Anita girou seu corpo, unindo-se melhor a ele. Encaixou suas pernas entre as dele, inconsciente que essa posição o enlouqueceria. A mão de Ivan da cintura subiu, invadindo por baixo da blusa de Anita. Ela não reagiu, aceitando seu toque ousado com tranqüilidade. Era bom.

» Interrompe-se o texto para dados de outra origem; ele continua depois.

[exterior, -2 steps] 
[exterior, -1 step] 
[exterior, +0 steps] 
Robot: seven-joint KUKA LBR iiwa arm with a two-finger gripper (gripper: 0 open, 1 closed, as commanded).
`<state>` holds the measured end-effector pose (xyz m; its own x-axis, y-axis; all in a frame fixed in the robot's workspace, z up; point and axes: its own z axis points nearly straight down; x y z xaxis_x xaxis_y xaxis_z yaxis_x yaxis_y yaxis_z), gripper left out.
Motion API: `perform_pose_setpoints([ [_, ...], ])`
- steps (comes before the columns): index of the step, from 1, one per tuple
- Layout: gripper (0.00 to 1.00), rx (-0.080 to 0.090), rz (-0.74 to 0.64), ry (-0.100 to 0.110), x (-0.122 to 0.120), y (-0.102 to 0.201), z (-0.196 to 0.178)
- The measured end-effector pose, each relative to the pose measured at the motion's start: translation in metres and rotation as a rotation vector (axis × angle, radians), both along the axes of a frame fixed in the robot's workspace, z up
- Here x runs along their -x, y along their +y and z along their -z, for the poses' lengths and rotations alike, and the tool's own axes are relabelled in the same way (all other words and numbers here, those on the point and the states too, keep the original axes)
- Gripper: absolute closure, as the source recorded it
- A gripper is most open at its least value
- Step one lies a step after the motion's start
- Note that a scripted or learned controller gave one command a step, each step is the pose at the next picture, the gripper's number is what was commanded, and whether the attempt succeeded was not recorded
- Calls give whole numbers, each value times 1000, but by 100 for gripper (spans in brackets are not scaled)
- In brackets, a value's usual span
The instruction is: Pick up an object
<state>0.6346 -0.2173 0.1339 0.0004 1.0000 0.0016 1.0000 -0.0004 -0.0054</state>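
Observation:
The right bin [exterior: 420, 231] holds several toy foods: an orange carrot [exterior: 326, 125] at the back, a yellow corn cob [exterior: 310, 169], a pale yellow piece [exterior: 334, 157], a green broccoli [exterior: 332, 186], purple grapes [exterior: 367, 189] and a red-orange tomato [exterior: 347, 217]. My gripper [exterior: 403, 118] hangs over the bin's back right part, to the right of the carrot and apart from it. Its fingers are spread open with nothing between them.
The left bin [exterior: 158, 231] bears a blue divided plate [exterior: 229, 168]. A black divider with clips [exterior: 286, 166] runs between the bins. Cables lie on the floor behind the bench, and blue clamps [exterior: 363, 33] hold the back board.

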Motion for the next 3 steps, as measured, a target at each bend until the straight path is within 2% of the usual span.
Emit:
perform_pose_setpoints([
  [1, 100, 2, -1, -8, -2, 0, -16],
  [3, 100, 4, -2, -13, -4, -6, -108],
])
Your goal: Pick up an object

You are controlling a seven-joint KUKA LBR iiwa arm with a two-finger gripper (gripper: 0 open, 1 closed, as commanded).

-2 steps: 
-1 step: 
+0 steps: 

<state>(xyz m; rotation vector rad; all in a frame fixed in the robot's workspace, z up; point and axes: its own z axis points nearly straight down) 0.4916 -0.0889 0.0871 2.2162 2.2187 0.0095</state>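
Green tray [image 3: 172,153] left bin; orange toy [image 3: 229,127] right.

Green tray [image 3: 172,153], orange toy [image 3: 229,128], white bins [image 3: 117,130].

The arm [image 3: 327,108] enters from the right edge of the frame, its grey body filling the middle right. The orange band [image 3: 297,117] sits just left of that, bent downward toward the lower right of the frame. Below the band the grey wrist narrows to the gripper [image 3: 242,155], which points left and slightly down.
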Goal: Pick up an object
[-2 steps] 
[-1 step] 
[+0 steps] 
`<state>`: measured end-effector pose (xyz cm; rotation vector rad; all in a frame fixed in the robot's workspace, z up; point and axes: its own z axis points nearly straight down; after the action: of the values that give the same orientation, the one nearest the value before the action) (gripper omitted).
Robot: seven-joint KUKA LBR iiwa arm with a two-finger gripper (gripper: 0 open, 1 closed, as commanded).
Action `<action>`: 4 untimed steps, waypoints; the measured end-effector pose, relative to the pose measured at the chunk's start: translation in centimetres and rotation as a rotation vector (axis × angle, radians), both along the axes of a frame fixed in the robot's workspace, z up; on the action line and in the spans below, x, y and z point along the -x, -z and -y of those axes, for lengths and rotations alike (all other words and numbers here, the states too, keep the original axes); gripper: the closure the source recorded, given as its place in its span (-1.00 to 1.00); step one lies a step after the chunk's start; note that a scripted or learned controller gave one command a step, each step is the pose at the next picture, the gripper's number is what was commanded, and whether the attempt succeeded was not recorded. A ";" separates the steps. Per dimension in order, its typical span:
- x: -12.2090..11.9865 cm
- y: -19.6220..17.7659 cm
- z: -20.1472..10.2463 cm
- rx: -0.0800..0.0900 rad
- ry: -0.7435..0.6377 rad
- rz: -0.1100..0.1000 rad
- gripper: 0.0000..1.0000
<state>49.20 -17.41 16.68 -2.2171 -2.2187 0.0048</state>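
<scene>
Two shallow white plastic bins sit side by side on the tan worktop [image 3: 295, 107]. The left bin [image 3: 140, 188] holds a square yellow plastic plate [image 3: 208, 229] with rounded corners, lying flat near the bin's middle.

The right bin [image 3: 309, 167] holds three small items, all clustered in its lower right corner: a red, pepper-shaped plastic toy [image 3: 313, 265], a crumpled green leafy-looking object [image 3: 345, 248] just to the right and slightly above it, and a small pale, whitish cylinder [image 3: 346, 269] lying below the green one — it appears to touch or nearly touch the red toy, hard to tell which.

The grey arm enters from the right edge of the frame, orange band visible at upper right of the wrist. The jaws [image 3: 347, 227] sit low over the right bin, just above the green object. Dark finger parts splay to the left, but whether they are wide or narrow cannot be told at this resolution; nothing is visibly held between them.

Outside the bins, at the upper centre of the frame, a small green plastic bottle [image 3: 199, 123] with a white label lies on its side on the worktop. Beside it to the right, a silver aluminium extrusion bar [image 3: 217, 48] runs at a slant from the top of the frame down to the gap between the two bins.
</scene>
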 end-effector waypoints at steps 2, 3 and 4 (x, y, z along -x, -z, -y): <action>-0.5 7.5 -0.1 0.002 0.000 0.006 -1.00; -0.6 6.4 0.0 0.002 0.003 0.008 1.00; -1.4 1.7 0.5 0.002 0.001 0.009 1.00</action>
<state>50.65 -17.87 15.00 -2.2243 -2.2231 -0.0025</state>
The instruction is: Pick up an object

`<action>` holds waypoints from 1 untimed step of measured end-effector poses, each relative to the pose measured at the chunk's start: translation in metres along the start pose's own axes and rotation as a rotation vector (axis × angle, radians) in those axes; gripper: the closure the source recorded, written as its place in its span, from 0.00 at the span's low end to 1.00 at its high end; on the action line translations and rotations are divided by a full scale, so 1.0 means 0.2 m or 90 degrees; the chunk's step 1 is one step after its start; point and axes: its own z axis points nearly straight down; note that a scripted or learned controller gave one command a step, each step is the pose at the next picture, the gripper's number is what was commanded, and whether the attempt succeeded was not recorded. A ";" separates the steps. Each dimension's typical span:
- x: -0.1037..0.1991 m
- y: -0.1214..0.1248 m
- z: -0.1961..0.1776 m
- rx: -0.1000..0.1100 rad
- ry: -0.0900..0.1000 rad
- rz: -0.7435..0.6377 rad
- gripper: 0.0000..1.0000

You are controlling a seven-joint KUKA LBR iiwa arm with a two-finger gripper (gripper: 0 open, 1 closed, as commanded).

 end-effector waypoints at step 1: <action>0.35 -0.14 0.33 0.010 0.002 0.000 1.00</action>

Anita estremeceu. Não imporia nenhum limite a ele. Sem que eles percebessem, as duas mãos de Ivan se encontravam sobre a blusa. Cada uma alisando, apertando, um dos seios. Anita era macia e quente. Ivan mais uma vez perdia o controle.

- A gente tem que ir. – ela balbuciou entre os beijos. Sua voz estava ofegante, entrecortada.

- Eu sei. – mas ele era incapaz de parar. Continuava beijando-a, esquecido de tudo. Continuava explorando aquele par de seios tão macios.

Anita achou graça, e sorriu com os lábios grudados aos deles.

- A gente tem que ir. – ela repetiu agora rindo.

Tomando consciência, ele se afastou.

- Meu Deus! – encarou-a, sentindo-se um canalha. Sentindo raiva de si mesmo – A gente não pode mais fazer isso!

- Ivan – ela estava com as bochechas coradas, com os olhos novamente brilhantes e alegres – Se há algo que a gente não pode é não fazer mais isso.

- Hmmm?

- Vem, vamos embora antes que eu desista. – ela alcançou a porta, agora risonha.

Estava na hora dela ir, o ônibus partiria em questão de minutos.

- Anita, eu estava pensando, é melhor que ninguém lá em casa saiba que a gente está namorando.

- Por quê? – questionou desconfiada.

Ivan ainda não se convencera que Anita gostava dele, acreditava que ela estava carente e confundindo seus reais sentimentos. E ela era muito linda e cheia de vida e logo estaria rodeada por inúmeros pretendentes. Muitos melhores do que ele. Aliás, a grande maioria seria melhor do que ele. E Ivan não queria que ela se sentisse presa por sua causa quando mudasse de idéia.

- Eles podem achar estranho, Anita. É melhor assim.

Anita não se convenceu. Achou aquilo muito esquisito. Mas gostava demais de Ivan e não queria contrariá-lo.

- Se você prefere assim... – ela balbuciou, sem conseguir esconder sua decepção.

- Prefiro – ele se manteve firme – É melhor assim.

- Você não está inventando isso para arranjar outras, não é?

- Claro que não! Que tempo eu tenho para arranjar outras?

- Sei lá... Homens sempre arranjam tempo para outras – ela resmungou. Ele achou graça e riu.

- Nenhuma outra. – deu um beijo leve no lábio dela.

Então se despediram e ela subiu no ônibus. Da janelinha, Anita ficou observando Ivan se afastar, ficando pequeninho até se transformar num ponto distante. Seus pais também eram pontos distantes, assim como sua tia. Exausta, sentiu o sono lhe dominar. Anita adormeceu rápido.